Enquanto isso, num sistema microscópico, um espermatozóide faceiro conta seus planos para um óvulo meio desconfiado:

- Pensa bem, agora que eu já tô aqui, vamos constituir uma família, construir um zigoto lindo. Reunir um monte de células e fazer aquela festa, depois é só ver nosso negócio crescendo, dando lucros, o que você acha? Hein!?

- Sei não. Tudo bem que eu tenho todo capital inicial, mas as informações que estou tendo do departamento administrativo não são as melhores. É meio arriscado na atual conjuntura da minha organização, tá me entendendo? E se no meio da produção de hormônios e tudo mais me acontece uma catástrofe e vai tudo por água abaixo. Tenho pensado muito nisso. Todos os meus acionistas estão com um pseudópodo atrás.

- Eu sei, eu sei. A situação tá difícil pra todo mundo, mas olha só a quantidade de informações que eu trago do meu cliente. Inteligência mediana espetacular, olhos azuis, o nariz eu deixo por sua conta e o corpo com alguma terceirização de serviços, conseguiremos milagres. Há de convir comigo que o nosso produto pode revolucionar uma geração, ainda mais se regularmos o tempo de produção... E aí!?

- Tá bom, vou fazer umas ligações e colocar em andamento o nosso projeto. O difícil mesmo vai ser convencer o sistema nervoso, mas deixa comigo. Trato feito.

Organismo conectado, futuro programado. Abre-se a câmera a nível macroscópico.

Plano geral. O casal inicial num corredor repleto de mulheres e algumas garotas. Corte em plano conjunto, rapaz com a garota:

- Você não está nervosa, está?

- Um pouco.

- ...E aqui não se pode fumar, que sufoco!! Mas tudo bem com você, olha se você quiser desistir, ainda está em tempo. Você quer?

- Não. Eu já decidi. Quer fazer o favor de ficar calmo!! Sou eu que vou lá dentro!!

- Pô! Se ao menos eu visse quem saísse de lá. Esse suspense da iminência do crime é que me mata!

- Ahn, ahn! Muito obrigado, não basta o nervosismo, agora somos assassinos!?

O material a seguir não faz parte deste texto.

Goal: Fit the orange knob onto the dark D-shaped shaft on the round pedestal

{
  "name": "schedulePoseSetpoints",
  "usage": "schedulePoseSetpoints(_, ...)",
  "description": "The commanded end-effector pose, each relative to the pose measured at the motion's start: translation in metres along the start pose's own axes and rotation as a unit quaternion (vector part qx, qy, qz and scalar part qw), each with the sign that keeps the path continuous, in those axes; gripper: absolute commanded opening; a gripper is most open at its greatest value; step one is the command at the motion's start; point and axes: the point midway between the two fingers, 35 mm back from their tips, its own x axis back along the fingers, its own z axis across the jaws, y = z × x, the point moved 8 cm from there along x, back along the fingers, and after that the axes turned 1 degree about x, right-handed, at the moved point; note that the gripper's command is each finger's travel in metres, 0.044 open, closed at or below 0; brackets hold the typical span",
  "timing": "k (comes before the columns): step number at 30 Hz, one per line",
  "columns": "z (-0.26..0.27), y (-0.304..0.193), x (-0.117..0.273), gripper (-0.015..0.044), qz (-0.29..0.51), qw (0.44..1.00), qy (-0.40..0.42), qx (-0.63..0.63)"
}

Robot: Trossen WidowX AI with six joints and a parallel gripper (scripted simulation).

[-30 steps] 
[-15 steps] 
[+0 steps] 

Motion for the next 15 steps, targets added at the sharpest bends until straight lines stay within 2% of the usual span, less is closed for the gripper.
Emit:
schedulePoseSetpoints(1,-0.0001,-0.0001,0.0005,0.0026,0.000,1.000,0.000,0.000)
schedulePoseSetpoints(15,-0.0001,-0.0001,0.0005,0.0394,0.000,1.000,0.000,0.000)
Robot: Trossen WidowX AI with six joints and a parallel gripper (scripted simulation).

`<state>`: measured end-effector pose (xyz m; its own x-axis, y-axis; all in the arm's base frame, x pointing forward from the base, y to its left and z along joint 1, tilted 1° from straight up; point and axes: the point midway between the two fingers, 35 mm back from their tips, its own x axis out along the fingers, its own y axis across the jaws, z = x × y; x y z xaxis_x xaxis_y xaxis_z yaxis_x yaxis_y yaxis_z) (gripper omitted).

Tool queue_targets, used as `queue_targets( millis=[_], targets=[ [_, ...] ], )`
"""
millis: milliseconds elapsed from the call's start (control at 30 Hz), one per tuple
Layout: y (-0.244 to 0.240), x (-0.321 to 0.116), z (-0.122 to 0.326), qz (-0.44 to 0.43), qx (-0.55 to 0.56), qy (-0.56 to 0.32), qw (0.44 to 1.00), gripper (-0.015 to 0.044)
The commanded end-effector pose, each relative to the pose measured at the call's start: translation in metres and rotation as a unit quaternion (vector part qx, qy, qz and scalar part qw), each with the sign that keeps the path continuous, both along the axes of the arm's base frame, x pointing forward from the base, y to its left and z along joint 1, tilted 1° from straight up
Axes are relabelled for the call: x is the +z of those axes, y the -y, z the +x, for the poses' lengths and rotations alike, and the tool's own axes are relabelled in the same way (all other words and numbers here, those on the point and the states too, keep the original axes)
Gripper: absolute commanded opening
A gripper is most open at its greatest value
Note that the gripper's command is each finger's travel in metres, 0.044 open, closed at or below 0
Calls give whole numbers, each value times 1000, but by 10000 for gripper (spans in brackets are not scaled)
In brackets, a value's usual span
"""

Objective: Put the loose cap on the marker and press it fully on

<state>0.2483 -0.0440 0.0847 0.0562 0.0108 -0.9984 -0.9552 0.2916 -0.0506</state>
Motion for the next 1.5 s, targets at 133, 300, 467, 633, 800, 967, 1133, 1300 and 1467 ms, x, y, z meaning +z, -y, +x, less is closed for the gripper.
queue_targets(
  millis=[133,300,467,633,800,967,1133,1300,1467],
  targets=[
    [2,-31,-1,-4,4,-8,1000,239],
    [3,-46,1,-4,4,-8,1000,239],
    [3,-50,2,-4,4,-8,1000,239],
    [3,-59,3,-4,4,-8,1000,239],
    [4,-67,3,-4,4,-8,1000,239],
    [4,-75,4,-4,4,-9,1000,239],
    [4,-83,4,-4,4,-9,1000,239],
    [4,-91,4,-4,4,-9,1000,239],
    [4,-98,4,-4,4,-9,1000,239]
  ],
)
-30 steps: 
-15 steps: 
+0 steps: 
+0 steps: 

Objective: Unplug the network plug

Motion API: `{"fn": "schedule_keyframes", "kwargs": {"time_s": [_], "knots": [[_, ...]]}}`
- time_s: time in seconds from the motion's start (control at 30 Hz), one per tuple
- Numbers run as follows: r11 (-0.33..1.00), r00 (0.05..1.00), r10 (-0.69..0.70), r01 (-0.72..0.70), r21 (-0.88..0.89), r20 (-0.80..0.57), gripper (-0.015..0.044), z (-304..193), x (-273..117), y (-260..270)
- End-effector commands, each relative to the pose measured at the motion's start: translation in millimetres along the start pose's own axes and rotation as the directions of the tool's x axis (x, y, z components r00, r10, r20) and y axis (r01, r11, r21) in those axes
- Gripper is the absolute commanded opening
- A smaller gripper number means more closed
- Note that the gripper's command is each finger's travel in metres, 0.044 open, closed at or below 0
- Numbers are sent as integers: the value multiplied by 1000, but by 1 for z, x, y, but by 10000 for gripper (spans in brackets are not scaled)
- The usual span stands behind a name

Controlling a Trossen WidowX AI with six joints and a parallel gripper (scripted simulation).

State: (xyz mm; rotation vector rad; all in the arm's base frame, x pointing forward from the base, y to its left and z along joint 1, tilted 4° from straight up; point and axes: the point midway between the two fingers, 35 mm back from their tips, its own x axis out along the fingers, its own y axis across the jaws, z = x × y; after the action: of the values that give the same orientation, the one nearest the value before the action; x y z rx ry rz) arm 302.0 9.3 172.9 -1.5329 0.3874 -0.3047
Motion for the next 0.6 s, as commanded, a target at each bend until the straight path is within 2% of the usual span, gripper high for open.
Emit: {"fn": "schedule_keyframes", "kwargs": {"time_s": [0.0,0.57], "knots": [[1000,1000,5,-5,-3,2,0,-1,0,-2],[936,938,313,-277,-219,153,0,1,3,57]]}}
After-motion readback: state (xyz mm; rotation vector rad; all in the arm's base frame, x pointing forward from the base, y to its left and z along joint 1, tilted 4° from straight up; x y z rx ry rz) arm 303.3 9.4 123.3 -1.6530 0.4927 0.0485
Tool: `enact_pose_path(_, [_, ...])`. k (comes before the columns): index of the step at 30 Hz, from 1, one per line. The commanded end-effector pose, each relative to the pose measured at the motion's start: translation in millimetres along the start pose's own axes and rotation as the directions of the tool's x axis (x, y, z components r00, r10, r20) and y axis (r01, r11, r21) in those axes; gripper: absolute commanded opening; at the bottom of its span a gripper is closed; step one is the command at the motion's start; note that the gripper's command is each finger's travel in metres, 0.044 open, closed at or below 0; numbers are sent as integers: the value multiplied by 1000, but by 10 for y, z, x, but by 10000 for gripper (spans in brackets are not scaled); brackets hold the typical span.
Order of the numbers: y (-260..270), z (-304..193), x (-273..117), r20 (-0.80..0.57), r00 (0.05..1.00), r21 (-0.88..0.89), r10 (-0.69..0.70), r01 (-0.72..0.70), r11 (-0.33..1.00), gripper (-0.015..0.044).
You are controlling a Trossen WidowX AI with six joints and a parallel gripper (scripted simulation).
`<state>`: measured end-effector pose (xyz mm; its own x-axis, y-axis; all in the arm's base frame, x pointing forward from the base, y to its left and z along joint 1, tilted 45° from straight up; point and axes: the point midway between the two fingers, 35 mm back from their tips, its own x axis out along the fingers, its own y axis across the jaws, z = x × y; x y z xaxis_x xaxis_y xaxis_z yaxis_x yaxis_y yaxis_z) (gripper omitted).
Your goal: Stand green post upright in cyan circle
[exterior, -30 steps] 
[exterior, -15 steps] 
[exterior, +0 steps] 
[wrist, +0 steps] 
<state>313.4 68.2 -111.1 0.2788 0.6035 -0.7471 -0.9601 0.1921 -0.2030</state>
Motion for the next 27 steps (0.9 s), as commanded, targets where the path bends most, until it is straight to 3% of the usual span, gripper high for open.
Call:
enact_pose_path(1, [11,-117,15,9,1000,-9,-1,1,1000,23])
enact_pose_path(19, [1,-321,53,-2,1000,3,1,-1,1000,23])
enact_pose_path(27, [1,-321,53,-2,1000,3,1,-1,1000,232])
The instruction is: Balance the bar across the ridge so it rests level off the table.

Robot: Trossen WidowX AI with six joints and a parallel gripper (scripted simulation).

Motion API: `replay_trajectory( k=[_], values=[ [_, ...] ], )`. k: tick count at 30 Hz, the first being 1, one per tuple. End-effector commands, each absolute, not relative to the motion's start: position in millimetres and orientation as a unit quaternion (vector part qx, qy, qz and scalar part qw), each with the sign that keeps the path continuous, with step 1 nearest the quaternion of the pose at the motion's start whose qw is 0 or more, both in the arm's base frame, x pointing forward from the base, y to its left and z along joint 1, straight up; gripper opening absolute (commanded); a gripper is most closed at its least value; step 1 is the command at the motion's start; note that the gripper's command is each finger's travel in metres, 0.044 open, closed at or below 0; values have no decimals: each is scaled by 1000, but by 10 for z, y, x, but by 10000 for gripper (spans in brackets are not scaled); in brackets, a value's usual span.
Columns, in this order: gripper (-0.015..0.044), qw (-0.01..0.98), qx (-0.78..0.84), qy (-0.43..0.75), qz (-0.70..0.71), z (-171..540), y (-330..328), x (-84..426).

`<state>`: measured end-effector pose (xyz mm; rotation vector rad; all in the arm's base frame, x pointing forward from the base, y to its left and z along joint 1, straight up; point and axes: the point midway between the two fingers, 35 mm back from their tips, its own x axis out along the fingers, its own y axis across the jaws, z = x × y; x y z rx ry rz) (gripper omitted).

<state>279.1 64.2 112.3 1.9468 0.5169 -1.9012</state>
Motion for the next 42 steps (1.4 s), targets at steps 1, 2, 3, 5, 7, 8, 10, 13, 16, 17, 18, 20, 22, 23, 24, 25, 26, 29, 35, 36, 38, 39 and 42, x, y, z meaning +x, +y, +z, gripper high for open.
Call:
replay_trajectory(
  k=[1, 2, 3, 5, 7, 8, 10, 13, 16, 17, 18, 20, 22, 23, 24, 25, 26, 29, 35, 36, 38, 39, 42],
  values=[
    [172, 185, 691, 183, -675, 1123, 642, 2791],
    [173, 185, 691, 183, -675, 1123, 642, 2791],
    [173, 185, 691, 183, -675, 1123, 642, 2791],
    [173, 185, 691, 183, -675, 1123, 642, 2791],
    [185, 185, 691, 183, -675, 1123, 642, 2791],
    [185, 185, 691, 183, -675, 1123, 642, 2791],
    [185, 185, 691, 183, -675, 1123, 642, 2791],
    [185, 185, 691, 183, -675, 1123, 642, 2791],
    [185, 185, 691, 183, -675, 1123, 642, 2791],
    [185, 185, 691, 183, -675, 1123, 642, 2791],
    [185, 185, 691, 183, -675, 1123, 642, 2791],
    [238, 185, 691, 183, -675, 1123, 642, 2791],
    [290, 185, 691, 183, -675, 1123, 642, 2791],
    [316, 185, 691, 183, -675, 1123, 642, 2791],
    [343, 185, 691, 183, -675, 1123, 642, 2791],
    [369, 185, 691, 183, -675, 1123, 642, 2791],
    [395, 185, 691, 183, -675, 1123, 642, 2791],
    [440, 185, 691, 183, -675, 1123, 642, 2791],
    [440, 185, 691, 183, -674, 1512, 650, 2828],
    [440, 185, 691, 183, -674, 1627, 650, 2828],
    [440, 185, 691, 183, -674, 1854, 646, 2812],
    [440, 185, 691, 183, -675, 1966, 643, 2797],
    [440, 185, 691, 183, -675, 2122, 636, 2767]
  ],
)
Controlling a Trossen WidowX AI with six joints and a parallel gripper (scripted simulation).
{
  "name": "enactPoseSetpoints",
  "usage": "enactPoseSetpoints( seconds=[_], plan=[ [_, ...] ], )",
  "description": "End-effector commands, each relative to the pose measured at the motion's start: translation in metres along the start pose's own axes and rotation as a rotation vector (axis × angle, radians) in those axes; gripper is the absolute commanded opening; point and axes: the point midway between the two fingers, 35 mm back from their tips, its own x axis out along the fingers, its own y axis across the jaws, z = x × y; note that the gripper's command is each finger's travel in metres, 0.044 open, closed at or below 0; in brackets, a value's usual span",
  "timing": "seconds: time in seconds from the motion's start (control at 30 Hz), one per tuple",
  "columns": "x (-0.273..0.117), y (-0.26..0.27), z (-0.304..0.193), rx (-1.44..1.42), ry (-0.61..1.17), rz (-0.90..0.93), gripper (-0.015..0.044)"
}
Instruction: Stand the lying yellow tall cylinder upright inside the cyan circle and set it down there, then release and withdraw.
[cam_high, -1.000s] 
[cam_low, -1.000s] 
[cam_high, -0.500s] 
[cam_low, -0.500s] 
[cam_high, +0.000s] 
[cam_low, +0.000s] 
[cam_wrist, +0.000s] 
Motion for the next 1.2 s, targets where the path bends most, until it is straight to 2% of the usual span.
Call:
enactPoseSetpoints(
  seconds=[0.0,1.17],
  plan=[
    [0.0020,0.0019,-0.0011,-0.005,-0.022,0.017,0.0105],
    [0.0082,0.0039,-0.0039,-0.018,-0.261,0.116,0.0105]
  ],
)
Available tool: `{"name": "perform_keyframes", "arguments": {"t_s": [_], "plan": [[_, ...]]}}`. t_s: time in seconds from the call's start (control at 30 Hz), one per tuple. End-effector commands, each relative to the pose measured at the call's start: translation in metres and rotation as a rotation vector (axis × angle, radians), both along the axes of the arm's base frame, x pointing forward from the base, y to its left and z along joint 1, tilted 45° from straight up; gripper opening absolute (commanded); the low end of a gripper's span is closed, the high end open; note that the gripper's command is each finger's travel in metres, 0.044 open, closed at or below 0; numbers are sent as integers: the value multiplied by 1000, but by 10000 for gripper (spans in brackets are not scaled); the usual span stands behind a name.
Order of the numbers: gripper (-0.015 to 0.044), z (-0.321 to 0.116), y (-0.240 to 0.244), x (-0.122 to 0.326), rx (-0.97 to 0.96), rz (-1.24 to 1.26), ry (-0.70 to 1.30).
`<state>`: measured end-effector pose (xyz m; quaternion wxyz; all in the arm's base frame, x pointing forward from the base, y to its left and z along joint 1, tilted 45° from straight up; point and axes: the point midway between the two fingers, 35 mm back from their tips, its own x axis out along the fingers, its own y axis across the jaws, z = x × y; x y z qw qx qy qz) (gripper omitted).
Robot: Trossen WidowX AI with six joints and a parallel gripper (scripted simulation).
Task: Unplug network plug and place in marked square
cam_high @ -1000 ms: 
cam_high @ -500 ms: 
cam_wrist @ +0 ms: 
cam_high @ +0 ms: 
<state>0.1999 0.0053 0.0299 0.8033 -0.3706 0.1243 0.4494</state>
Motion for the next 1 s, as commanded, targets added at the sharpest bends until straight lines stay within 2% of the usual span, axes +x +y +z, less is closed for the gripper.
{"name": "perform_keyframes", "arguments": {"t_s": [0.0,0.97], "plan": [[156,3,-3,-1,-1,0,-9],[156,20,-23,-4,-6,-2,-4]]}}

- Não, Não... Desculpa, não foi isso que eu quis dizer... Olha lá, ela chamou teu número... Quer que eu vá junto, sei lá, segure tua mão... Pensa bem, ainda está em tempo. Você pode...

- Quer parar! Parece que a gente vai ter um bebê e não tirar um!!

O rapaz a abraça:

- Não fala assim... De alguma forma me perdoa... Boa sorte! Vai lá. Te espero na outra sala. Coragem!

E nas internas, a situação é meio desesperadora:

- Eu te disse, a conjuntura, estes tempos modernos, a invenção da pílula... Ai, ai, ai... Porque que eu fui te dar atenção. Tudo tinha que ser bem planejado, mas não, fizemos tudo nas coxas...

- Antes fosse!! Se fosse nas coxas, meu amigo, eu não estaria aqui, não é mesmo!? Os impulsos são foda.

"Vai lá!", eles dizem. "Não dá nada! Se der é bem pouquinho!", e agora isto, concordata e a demissão. Ou melhor a emissão. O mundo lá fora é cruel, camarada, e muito, muito frio.

- É eu sei... Bem, nos veremos em alguma parte da biosfera, quem sabe adubo ou...

Um barulho ensurdecedor de sucção. Fade in black.

Fade out. Plano geral em seqüência. Uma rua dorme tranquila enquanto cães vira-latas perpetuam sua espécie numa esquina.